Examine each line of the data, and copy the ones containing "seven".
▽
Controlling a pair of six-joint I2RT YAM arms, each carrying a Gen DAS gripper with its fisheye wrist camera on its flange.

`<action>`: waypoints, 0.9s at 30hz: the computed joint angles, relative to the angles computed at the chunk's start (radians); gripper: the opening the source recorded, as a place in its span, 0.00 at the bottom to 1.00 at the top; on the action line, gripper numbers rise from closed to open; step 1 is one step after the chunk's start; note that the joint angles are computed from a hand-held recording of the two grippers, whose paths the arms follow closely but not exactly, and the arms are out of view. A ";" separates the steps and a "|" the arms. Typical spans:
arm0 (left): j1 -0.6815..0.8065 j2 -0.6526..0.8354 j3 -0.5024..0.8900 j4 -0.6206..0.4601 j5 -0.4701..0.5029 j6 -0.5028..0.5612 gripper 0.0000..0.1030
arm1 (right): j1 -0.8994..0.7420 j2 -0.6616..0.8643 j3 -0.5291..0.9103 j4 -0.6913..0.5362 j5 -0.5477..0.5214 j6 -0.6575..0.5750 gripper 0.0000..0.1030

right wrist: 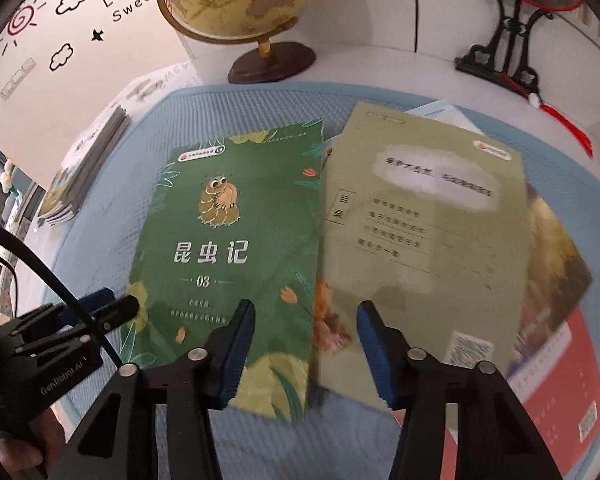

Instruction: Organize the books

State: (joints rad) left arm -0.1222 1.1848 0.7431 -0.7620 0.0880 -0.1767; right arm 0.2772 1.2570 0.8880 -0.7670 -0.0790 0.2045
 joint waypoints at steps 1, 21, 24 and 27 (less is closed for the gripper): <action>0.010 -0.009 -0.007 0.009 0.018 0.001 0.33 | 0.004 0.021 0.006 0.004 -0.011 0.002 0.46; -0.280 -0.283 -0.121 -0.210 0.066 -0.162 0.34 | -0.133 -0.321 -0.140 -0.325 -0.065 -0.213 0.46; -0.280 -0.269 -0.122 -0.189 0.073 -0.151 0.34 | -0.143 -0.315 -0.162 -0.309 -0.090 -0.206 0.44; -0.246 -0.272 -0.125 -0.167 0.121 -0.142 0.34 | -0.102 -0.329 -0.177 -0.286 -0.111 -0.178 0.42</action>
State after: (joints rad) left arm -0.3683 0.9132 0.6183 -0.9286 0.2091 -0.3183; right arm 0.1751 0.9278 0.7110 -1.0530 -0.1896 0.0266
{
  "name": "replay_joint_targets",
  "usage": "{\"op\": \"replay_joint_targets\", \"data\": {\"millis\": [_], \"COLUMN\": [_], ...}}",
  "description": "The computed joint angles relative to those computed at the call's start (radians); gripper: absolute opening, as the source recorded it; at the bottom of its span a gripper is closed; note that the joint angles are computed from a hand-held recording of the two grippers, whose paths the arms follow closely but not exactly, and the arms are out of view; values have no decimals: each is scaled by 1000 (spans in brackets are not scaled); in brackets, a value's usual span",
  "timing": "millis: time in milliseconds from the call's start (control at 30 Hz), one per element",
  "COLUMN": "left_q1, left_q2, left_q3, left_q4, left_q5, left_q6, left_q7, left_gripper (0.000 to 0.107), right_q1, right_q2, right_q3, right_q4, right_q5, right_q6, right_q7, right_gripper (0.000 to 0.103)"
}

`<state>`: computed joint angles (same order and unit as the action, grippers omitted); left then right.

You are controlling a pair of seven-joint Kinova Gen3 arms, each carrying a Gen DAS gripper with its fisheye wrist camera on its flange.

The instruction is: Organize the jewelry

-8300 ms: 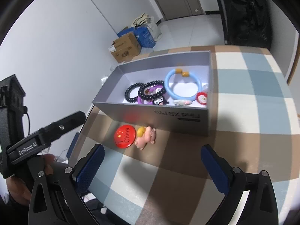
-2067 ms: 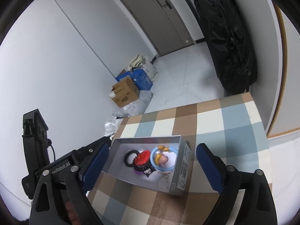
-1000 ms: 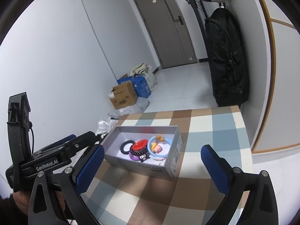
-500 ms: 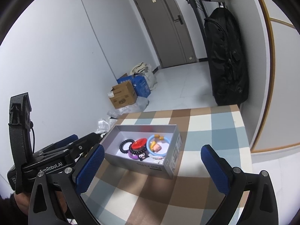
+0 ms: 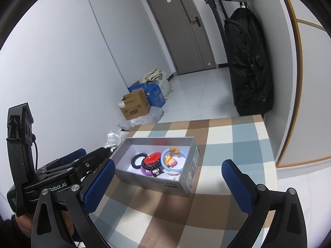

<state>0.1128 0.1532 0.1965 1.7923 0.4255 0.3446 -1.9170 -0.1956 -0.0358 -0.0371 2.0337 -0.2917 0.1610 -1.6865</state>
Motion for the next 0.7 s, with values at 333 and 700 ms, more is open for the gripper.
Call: {"op": "replay_joint_targets", "data": {"millis": [333, 700], "left_q1": [12, -5], "left_q2": [-1, 6], "left_q3": [-11, -3], "left_q4": [-5, -15], "left_q5": [-19, 2], "left_q6": [6, 35], "left_q7": [25, 17], "left_gripper": [92, 92], "right_q1": [1, 8], "right_q2": [-2, 1], "right_q3": [0, -12], "right_q4": [1, -2], "right_q5": [0, 45], "right_q6": [3, 10], "right_q7": [-3, -57], "right_gripper": [103, 103]}}
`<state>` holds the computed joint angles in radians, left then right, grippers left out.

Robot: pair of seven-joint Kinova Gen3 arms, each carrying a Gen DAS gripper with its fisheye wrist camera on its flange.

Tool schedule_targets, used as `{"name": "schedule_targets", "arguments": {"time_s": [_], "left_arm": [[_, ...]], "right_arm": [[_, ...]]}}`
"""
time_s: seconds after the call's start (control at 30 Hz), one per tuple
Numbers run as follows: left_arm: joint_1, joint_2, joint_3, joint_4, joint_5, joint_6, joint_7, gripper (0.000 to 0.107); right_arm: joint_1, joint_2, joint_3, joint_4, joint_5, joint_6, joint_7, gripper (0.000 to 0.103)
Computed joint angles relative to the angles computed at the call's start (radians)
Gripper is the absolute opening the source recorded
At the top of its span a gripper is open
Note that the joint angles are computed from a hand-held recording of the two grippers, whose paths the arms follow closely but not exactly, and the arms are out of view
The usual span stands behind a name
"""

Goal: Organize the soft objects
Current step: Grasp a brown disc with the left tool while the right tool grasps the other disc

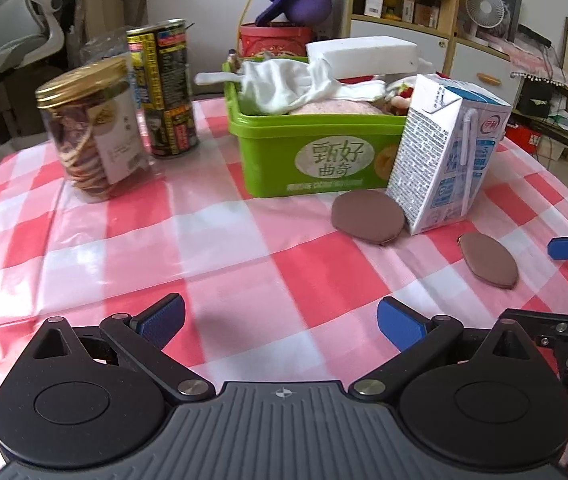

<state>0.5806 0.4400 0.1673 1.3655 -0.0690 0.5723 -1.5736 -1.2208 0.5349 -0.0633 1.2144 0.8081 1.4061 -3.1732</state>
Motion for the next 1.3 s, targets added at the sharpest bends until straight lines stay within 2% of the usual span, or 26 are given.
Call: {"name": "schedule_targets", "arguments": {"time_s": [0.13,0.23,0.33,0.67,1.03,1.3], "left_arm": [[-0.002,0.022,0.013,-0.006,0.016,-0.029,-0.007,0.098],[-0.002,0.035,0.021,-0.007,0.024,-0.062,-0.025,0.098],[-0.004,0.046,0.031,-0.005,0.034,-0.094,-0.049,0.098],[-0.02,0.09,0.064,-0.046,0.081,-0.119,-0.144,0.096],[-0.022,0.117,0.082,-0.072,0.123,-0.141,-0.199,0.087],[-0.026,0.118,0.101,-0.069,0.15,-0.154,-0.252,0.072]], "right_arm": [[0.009,-0.017,-0.001,0.046,0.01,-0.042,-0.036,0.082],[0.027,-0.043,-0.008,0.094,0.012,-0.093,-0.078,0.082],[0.03,-0.045,-0.011,0.112,0.034,-0.101,-0.094,0.082],[0.039,-0.057,-0.022,0.177,0.109,-0.149,-0.131,0.082],[0.038,-0.059,-0.03,0.203,0.148,-0.161,-0.154,0.082],[0.044,-0.059,-0.034,0.193,0.136,-0.158,-0.138,0.081]]}}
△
• **Response area**:
You are controlling a pair of seven-joint Kinova Gen3 arms, each carrying a Gen DAS gripper with its fisheye wrist camera on its flange.
Robot: pair of seven-joint Kinova Gen3 arms, each carrying a Gen DAS gripper with its fisheye wrist camera on its flange.

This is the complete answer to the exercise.